◆ WORK ORDER ◆
Transcribe, word for word, the line containing "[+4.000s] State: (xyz" and each line following it through the end of the listing below. Omit all other lines.

◆ MATERIAL PROVIDED ◆
-------------------------

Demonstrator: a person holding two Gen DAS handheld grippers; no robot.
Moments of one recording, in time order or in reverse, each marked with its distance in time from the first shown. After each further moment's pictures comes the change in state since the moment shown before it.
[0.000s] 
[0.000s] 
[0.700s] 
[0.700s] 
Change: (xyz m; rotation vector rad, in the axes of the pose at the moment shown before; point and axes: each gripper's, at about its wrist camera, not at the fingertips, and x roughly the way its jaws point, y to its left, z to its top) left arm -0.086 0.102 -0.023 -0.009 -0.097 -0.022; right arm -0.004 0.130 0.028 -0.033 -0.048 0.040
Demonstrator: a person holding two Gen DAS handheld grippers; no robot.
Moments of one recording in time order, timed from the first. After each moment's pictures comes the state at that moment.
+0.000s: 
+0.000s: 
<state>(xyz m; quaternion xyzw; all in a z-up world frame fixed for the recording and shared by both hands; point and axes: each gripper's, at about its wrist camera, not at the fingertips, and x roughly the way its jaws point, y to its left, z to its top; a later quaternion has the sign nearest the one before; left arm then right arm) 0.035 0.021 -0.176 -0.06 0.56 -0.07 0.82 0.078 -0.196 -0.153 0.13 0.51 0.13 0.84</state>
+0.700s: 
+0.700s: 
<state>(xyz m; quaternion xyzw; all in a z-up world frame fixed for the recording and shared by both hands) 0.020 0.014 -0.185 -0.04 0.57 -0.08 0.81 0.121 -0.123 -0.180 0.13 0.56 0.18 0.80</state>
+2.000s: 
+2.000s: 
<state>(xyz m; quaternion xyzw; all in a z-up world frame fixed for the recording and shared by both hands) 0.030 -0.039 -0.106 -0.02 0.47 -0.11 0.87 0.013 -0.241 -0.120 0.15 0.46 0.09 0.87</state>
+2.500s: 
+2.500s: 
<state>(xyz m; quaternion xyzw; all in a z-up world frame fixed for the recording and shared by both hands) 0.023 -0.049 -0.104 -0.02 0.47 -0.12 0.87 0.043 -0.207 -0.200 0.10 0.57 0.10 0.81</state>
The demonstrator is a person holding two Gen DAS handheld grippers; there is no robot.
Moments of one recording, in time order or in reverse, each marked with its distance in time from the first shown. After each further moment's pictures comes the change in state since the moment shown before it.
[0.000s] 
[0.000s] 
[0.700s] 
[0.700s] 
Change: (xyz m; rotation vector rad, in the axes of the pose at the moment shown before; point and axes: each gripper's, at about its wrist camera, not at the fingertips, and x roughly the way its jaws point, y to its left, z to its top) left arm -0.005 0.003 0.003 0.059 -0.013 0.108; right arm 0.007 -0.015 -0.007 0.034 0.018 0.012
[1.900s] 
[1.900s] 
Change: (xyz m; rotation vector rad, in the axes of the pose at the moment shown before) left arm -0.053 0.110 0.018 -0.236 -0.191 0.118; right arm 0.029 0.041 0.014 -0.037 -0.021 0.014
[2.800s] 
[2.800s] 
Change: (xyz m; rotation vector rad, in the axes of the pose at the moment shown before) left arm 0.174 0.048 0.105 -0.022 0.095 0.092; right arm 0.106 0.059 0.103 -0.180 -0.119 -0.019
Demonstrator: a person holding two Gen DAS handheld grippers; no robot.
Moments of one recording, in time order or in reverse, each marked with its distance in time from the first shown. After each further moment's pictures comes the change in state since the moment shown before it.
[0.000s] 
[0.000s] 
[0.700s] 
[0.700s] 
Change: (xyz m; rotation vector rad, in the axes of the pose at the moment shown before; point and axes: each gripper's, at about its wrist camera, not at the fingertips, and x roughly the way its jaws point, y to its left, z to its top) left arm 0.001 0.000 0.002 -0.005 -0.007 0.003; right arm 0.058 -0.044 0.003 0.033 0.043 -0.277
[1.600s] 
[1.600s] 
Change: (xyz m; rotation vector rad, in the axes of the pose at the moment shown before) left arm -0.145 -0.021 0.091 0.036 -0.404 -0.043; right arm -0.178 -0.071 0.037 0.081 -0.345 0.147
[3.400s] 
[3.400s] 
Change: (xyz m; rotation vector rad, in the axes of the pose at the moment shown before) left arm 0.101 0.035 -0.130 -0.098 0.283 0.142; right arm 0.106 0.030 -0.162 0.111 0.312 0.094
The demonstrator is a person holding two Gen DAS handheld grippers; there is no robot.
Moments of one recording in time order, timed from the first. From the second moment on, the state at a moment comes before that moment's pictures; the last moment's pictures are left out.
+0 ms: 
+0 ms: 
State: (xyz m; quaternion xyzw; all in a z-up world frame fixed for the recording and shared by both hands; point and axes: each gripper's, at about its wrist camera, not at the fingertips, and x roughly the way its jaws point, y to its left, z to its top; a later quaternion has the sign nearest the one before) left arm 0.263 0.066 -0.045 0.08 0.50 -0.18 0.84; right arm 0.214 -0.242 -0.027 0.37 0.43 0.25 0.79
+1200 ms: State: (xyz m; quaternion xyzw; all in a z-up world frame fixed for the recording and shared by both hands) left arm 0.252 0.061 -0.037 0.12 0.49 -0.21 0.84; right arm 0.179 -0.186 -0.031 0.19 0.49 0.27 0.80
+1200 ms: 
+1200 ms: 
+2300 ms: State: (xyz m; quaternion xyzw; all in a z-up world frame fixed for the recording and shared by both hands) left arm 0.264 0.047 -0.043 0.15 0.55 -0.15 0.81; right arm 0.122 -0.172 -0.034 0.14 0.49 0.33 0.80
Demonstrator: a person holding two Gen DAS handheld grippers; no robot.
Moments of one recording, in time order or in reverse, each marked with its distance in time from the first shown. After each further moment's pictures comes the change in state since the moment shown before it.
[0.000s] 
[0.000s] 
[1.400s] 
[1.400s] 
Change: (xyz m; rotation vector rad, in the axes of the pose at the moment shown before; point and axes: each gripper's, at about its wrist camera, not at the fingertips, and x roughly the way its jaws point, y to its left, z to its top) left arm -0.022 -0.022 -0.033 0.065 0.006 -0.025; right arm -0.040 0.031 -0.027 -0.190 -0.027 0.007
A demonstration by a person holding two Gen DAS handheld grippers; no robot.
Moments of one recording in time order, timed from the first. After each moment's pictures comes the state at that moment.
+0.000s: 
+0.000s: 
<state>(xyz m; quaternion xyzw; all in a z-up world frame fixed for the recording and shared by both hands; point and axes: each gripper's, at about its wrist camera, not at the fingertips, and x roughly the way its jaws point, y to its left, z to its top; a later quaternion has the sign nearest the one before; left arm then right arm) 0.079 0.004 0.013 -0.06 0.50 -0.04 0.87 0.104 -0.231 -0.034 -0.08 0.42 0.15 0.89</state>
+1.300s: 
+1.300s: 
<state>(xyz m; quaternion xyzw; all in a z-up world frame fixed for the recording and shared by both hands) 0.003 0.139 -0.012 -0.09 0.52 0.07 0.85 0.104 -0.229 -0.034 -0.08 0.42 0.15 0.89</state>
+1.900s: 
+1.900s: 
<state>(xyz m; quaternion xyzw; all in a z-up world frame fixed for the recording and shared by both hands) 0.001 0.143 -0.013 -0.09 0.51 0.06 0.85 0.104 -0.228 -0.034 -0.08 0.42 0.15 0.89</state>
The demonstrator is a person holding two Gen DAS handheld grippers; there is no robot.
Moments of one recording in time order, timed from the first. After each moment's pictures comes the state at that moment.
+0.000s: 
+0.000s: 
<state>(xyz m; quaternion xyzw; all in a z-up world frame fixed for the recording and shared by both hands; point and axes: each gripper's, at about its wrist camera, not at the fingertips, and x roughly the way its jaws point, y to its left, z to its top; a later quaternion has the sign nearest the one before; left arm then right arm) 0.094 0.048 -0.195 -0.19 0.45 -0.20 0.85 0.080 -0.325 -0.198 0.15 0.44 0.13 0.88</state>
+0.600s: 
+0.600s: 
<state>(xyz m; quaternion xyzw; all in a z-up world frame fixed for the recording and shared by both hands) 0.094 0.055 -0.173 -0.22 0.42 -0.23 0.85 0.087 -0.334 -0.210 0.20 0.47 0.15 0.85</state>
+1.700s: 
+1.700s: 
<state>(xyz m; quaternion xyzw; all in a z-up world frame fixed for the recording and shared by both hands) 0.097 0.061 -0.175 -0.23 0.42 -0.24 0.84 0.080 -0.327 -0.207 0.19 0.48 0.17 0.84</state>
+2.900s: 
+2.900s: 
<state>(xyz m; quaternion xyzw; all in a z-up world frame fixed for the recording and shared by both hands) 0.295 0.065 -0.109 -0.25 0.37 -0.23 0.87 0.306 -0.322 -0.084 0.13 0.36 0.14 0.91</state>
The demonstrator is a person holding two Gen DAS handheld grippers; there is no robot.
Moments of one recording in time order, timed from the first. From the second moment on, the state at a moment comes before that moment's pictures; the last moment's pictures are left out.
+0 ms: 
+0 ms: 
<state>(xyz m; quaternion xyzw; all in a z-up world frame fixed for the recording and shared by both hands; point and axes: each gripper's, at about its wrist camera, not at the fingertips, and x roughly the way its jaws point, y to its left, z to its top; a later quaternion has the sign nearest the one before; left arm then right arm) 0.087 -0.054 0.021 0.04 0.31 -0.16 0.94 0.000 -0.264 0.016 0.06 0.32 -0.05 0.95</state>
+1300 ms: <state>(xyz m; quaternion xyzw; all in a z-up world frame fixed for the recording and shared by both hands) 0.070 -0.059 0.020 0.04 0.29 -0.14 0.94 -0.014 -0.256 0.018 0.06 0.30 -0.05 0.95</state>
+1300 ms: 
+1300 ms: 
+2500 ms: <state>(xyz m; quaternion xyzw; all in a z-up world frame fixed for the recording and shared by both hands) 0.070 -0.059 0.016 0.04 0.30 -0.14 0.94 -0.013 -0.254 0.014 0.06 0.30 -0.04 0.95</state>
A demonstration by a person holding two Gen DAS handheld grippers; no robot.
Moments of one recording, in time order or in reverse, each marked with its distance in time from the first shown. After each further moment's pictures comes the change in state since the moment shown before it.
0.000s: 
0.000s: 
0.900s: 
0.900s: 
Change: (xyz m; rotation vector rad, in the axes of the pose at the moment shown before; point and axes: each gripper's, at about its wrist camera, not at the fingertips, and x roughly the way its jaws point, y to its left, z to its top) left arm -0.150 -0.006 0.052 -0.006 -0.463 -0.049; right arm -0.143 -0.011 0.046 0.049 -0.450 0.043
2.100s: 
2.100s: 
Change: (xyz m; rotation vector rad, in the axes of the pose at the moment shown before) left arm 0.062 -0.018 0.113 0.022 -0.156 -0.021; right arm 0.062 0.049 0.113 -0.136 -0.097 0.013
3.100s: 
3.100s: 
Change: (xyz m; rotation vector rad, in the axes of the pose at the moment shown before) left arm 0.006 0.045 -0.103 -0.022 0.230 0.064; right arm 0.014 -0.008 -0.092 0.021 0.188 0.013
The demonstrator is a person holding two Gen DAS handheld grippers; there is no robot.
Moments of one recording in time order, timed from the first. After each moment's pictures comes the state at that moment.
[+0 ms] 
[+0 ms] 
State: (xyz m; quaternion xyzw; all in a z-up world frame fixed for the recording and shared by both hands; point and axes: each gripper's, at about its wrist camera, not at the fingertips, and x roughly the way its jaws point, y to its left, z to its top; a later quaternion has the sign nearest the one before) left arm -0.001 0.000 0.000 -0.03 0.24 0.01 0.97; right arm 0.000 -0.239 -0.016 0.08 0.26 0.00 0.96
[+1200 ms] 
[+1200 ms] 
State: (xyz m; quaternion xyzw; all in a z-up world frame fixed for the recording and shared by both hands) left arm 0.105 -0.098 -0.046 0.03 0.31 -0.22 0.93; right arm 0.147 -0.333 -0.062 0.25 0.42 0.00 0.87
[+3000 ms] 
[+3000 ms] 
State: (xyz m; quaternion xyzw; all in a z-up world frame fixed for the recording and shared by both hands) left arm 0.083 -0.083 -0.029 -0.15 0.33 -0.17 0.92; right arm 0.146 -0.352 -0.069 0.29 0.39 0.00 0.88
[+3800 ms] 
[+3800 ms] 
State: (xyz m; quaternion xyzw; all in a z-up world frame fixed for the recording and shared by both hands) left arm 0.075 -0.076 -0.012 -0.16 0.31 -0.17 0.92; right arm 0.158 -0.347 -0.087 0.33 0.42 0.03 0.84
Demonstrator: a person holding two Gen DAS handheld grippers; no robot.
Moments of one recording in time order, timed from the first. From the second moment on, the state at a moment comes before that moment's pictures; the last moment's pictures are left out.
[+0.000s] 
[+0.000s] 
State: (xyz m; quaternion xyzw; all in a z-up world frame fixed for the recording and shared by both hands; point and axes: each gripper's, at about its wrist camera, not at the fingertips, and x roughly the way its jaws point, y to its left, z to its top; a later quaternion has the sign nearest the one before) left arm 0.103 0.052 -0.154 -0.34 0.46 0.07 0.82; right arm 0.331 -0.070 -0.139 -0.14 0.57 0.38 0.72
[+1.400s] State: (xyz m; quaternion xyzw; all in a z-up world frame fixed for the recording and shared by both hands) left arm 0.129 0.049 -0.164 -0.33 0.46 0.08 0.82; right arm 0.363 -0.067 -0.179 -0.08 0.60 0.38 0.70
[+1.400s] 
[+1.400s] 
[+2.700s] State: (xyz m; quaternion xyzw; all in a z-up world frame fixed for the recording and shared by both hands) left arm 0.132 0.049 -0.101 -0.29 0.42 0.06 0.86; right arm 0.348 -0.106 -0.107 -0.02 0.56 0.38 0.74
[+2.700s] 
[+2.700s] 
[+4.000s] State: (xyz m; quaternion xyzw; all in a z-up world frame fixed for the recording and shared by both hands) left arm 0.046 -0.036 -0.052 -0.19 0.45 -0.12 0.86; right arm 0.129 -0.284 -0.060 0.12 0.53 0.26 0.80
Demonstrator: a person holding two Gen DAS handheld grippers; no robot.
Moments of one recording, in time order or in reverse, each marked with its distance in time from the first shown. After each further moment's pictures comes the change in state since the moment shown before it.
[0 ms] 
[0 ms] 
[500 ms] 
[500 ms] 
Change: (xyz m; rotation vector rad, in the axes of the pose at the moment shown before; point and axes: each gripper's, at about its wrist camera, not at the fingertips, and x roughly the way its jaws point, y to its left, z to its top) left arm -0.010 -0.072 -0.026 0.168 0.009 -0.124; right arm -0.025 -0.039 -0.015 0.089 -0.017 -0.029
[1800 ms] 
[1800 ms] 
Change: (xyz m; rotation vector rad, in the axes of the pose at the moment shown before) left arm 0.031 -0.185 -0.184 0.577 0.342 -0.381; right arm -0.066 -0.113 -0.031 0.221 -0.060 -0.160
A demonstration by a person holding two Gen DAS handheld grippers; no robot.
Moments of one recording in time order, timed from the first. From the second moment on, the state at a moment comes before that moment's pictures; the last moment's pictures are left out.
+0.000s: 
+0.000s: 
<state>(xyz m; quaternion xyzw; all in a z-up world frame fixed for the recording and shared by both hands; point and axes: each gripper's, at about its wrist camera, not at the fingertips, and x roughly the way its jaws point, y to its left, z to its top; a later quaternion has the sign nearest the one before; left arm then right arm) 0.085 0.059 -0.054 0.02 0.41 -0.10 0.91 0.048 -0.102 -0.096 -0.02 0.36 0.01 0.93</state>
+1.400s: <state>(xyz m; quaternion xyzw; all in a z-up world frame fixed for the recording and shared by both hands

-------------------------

◆ RESULT OF THE EXERCISE ◆
[+4.000s] State: (xyz m; quaternion xyzw; all in a z-up world frame fixed for the recording and shared by both hands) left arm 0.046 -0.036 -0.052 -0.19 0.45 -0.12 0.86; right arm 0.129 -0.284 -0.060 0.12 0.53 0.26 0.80
Demonstrator: a person holding two Gen DAS handheld grippers; no robot.
Moments of one recording, in time order or in reverse, each marked with its distance in time from the first shown. After each further moment's pictures comes the change in state since the moment shown before it.
[0 ms] 
[0 ms] 
[500 ms] 
[500 ms] 
Change: (xyz m; rotation vector rad, in the axes of the pose at the moment shown before; point and axes: each gripper's, at about its wrist camera, not at the fingertips, and x roughly the way its jaws point, y to its left, z to its top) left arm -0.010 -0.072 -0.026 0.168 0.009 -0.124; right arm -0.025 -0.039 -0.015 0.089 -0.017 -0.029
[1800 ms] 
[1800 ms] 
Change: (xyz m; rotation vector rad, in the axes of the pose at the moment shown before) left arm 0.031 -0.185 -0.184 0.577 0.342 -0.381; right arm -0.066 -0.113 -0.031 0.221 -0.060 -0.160
A demonstration by a person holding two Gen DAS handheld grippers; no robot.
Moments of one recording in time order, timed from the first. From the second moment on, the state at a moment comes before that moment's pictures; the last moment's pictures are left out.
+0.000s: 
+0.000s: 
<state>(xyz m; quaternion xyzw; all in a z-up world frame fixed for the recording and shared by both hands; point and axes: each gripper's, at about its wrist camera, not at the fingertips, and x roughly the way its jaws point, y to its left, z to its top; a later quaternion has the sign nearest the one before; left arm then right arm) 0.085 0.059 -0.054 0.02 0.41 -0.10 0.91 0.048 -0.102 -0.096 -0.02 0.36 0.01 0.93</state>
+1.400s: <state>(xyz m; quaternion xyzw; all in a z-up world frame fixed for the recording and shared by both hands

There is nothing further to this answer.